Robin Murray of Clash described the song as "compact, effortlessly catchy and stylish as hell ... as usual, though, there's a dark side with Lauren Mayberry intoning the lyrics." Robert Leedham of Drowned in Sound interpreted the lyrics as "an intention to emotionally dismember a former beau," writing: "it is far too catchy to be taken as a terror-inducing threat; its fizzing splendour will slay your ears."

==Music video==
A music video for the song was released on 14 June 2013.

==Track listing==

Vinyl edition
| No. | Title | Length |
|---|---|---|
| 1. | "Gun" | 3:53 |
| 2. | "Gun" (Auntie Flo Remix) | 5:53 |
| 3. | "Gun" (KDA Remix) | 4:37 |
| 4. | "Gun" (DJ Helix Remix) | 4:08 |

Gun (Remixes) EP
| No. | Title | Length |
|---|---|---|
| 1. | "Gun" | 3:53 |
| 2. | "Gun" (Jamie Isaac Remix) | 4:04 |
| 3. | "Gun" (Auntie Flo Remix) | 5:53 |
| 4. | "Gun" (Groundislava Remix) | 5:43 |
| 5. | "Gun" (DJ Helix Remix) | 4:08 |

Gun promotional single
| No. | Title | Length |
|---|---|---|
| 1. | "Gun" | 3:54 |
| 2. | "Gun" (Instrumental) | 3:54 |

==Personnel==
- Chvrches
- Lauren Mayberry – lead vocals, additional synthesizers, production
- Iain Cook – synthesizers, guitar, bass, vocals, production
- Martin Doherty – synthesizers, samplers, vocals, production

- Other personnel
- Rich Costey – mixing
- Jonny Scott – drums

==Chart positions==

| Chart (2013) | Peak Position |
|---|---|
| Japan Hot 100 | 82 |
| UK singles chart | 55 |

==Remixes==
The song was remixed by various musicians, including Venice, California-based producer Groundislava and musician Jamie Isaac. Both remixes received positive reviews. Larry Fitzmaurice of Pitchfork praised the Groundislava remix, stating that "he has taken the tune and ratcheted up the energy to maximal level, to the point where it resembles something approaching Unicorn Kid's own rave-revivalist creations."
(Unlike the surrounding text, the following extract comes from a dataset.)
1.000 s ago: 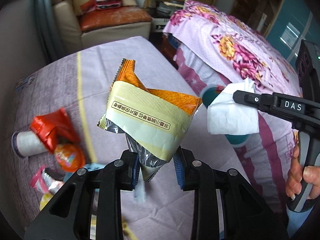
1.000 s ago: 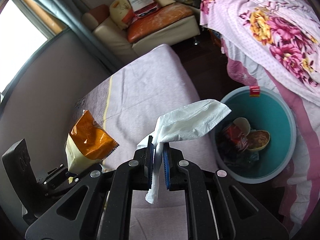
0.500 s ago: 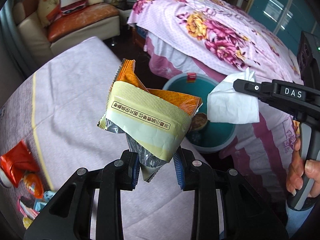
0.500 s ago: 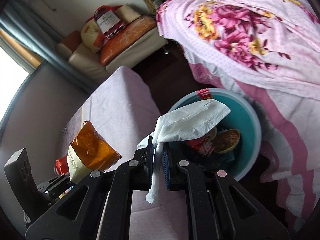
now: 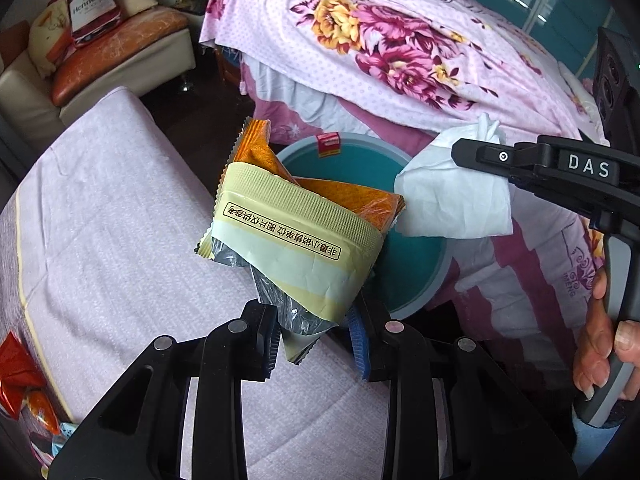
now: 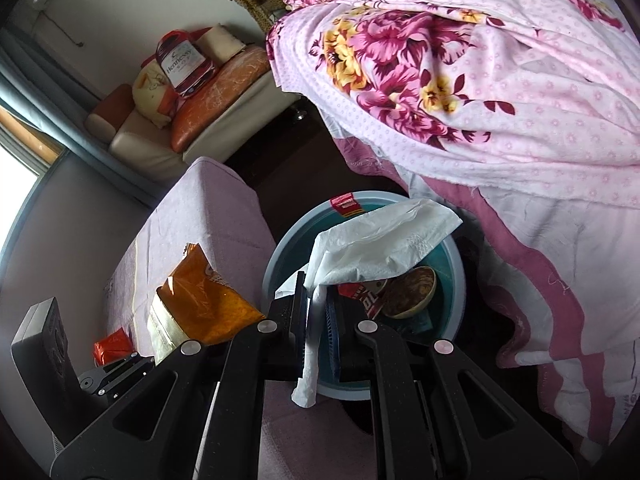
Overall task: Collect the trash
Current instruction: 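Carry the snack packet and tissue over the teal bin, then open both tools to drop the packet and tissue into the bin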
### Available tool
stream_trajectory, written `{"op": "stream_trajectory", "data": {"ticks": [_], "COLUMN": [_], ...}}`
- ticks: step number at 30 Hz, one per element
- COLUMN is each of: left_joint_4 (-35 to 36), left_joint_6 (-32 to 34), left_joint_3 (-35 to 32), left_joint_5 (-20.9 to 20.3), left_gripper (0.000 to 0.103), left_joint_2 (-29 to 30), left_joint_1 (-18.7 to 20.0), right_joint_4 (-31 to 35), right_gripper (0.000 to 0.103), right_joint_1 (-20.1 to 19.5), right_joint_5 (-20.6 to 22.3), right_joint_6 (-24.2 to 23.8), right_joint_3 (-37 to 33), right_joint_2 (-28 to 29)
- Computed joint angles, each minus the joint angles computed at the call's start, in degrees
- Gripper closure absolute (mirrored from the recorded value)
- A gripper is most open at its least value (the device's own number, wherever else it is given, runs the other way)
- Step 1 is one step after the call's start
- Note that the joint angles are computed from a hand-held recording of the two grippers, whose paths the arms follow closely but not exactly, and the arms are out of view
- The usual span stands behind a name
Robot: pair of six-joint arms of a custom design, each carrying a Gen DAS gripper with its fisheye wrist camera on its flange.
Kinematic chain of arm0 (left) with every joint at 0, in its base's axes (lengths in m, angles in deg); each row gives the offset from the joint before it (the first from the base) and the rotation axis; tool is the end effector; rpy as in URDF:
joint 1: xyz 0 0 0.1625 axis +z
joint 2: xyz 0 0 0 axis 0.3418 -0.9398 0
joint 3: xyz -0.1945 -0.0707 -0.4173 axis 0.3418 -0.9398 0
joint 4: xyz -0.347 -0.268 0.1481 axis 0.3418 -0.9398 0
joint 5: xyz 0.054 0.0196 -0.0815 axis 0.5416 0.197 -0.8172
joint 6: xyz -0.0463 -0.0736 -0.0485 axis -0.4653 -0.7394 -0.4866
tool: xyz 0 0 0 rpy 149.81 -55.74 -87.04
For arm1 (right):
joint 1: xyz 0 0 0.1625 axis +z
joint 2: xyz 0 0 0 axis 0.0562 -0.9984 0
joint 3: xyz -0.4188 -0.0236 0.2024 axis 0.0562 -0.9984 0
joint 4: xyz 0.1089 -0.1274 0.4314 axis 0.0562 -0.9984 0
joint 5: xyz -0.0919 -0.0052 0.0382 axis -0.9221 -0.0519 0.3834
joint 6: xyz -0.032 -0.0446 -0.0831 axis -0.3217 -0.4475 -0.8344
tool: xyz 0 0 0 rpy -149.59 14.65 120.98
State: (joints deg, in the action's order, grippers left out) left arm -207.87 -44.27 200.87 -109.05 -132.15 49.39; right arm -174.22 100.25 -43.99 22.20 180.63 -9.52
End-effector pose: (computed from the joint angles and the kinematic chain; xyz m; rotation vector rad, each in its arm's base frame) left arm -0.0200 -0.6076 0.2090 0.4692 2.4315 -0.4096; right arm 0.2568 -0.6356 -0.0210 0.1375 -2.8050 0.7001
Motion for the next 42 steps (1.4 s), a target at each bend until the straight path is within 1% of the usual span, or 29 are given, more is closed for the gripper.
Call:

On the Jamie Isaac remix, Michael Cragg of The Guardian stated that Jamie Isaac "strips the song back to its bare bones while is augmenting the central beat by simple handclaps, adds in his own backing vocals, tweaks everything to make it seem oddly sinister and just lets it all simmer gently."